It does this using a function called uniques() which can be used to remove duplicates from an array. In this example’s Subject column, we start with a list of subject words:
crystal structure|clozapinium|crystal structure|molecular configuration|hydrogen bonding|supramolecular assembly|Chemistry|QD1-999
Examining this by eye we can see it contains “crystal structure” twice. If we assume that each cell in the subject column might have duplicates in it, and in each case the subject word/phrase that is duplicated could be different, then it’s not practical to “fix” this problem (remove the duplicates from each) by find and replace. However, we can do it using an array. The lesson’s goal is: an array as something you can manipulate.

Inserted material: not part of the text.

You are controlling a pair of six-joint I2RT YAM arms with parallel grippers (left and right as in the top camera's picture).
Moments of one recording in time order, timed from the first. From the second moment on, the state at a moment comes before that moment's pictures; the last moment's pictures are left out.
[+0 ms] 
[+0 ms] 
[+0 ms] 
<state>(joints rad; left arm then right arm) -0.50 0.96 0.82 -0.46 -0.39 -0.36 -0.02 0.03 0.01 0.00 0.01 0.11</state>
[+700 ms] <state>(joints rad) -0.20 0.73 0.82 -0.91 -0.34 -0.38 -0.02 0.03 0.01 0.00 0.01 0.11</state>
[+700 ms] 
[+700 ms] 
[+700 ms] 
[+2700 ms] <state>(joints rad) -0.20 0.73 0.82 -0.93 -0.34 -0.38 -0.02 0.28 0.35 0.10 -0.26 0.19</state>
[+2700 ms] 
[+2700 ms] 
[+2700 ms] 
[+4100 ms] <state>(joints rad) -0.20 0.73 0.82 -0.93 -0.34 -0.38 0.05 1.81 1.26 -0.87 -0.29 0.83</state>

To remove the repetition we show how to do a GREL transformation like:
value.split("|").uniques().join("|")
In total this transformation does three steps:
-
split("|")
creates an array ->["crystal structure", "clozapinium", "crystal structure", "molecular configuration", "hydrogen bonding", "supramolecular assembly", "Chemistry", "QD1-999"]
-
uniques()
takes the array created, and from it generates an array with any duplicates removed (so each value in the resulting array is unique) so the result is ->["crystal structure", "clozapinium", "molecular configuration", "hydrogen bonding", "supramolecular assembly", "Chemistry", "QD1-999"]
-
join("|")
turns the array created by the uniques() command back into a string of pipe separated values which can be stored in a cell ->crystal structure|clozapinium|molecular configuration|hydrogen bonding|supramolecular assembly|Chemistry|QD1-999
Let us now move from a list with duplicated values to a list with each value just once using an array in transformation.
Arrays
An ‘Array’ is a data type (as mentioned in the previous lesson) which can contain a list of values. In OpenRefine an array is represented by the use of square brackets containing a list of values separated by commas.
For example:
- an array containing a list of strings (in this case subject keywords
or phrases) could look like:
["crystal structure", "clozapinium", "crystal structure", "molecular configuration", "hydrogen bonding", "supramolecular assembly", "Chemistry", "QD1-999"]

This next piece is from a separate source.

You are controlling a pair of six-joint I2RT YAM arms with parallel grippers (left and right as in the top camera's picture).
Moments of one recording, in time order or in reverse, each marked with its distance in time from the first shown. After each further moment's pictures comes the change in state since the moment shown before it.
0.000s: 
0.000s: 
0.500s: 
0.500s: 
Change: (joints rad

- an array containing a list of numbers could look like:
[1, 2, 3, 4]
Arrays can be sorted, de-duplicated, and manipulated in other ways in
GREL expressions, but cannot be stored directly in an OpenRefine cell.
Arrays in OpenRefine are usually the result of a transformation written
with GREL. For example the split
function takes a string,
and changes it into an array based on a ‘separator’. For example if a
cell has the value:
"crystal structure|clozapinium|crystal structure|molecular configuration|hydrogen bonding|supramolecular assembly|Chemistry|QD1-999"

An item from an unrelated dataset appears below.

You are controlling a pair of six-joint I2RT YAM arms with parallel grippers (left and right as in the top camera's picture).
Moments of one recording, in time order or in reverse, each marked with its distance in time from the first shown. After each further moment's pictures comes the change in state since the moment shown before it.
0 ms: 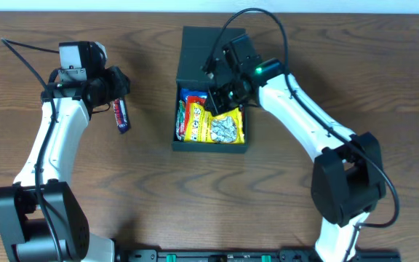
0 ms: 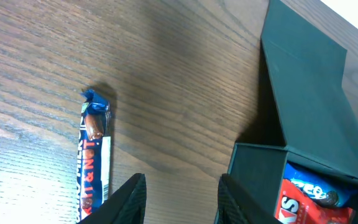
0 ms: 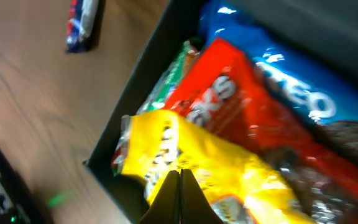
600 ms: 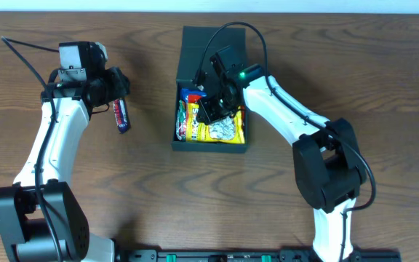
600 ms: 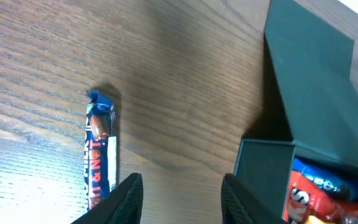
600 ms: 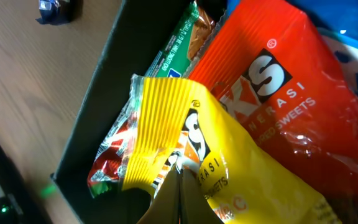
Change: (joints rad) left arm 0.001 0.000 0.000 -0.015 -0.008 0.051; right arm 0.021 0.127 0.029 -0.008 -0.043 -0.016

This can be transformed into an array using the split
function specifying the pipe character ( | ) as the separating
character. Recall the cautionary note about separator choice from Working with
Data.
value.split("|")
This would create the array containing a list of subject headings, separated by a pipe character | (as in the first example above). In the transformation preview the array will display as a list of comma separated values in double quotes, with the whole array surrounded by square brackets.
This subject string can be found for the title “The crystal structures of three clozapinium salts: different molecular configurations, and supramolecular assembly in one, two and three dimensions” in the original project.
This can be combined with array operations like uniques
.
For example, assuming the cell contains the same value as above, then
the function
value.split("|").uniques()
would result in the following array: [“crystal structure”, “clozapinium”, “molecular configuration”, “hydrogen bonding”, “supramolecular assembly”, “Chemistry”, “QD1-999”]
Compared to the first example, now the second ‘crystal structure’ has been removed.
You can extract a specific item from the array using the square bracket notation and number for position in sequence:
value.split("|")[0]
would result in the string: “crystal structure”
You can also sort and join arrays together to make a ‘String’. The GREL expression would look like
value.split("|").uniques().sort().join("|")
Taking the same example again, this would result in a string with the subjects in alphabetical order (note that the sort function is case-sensitive), listed with pipes between each subject.
Recall previous discussion of dangers of changing separators and ensuring you avoid using a separator character that is already used in the text. A possible question to pose to learners could be: Which subject would be broken if a hyphen were used as a separator?
Key Points
- Arrays cannot appear directly in an OpenRefine cell
- Arrays can be used in many ways using GREL expressions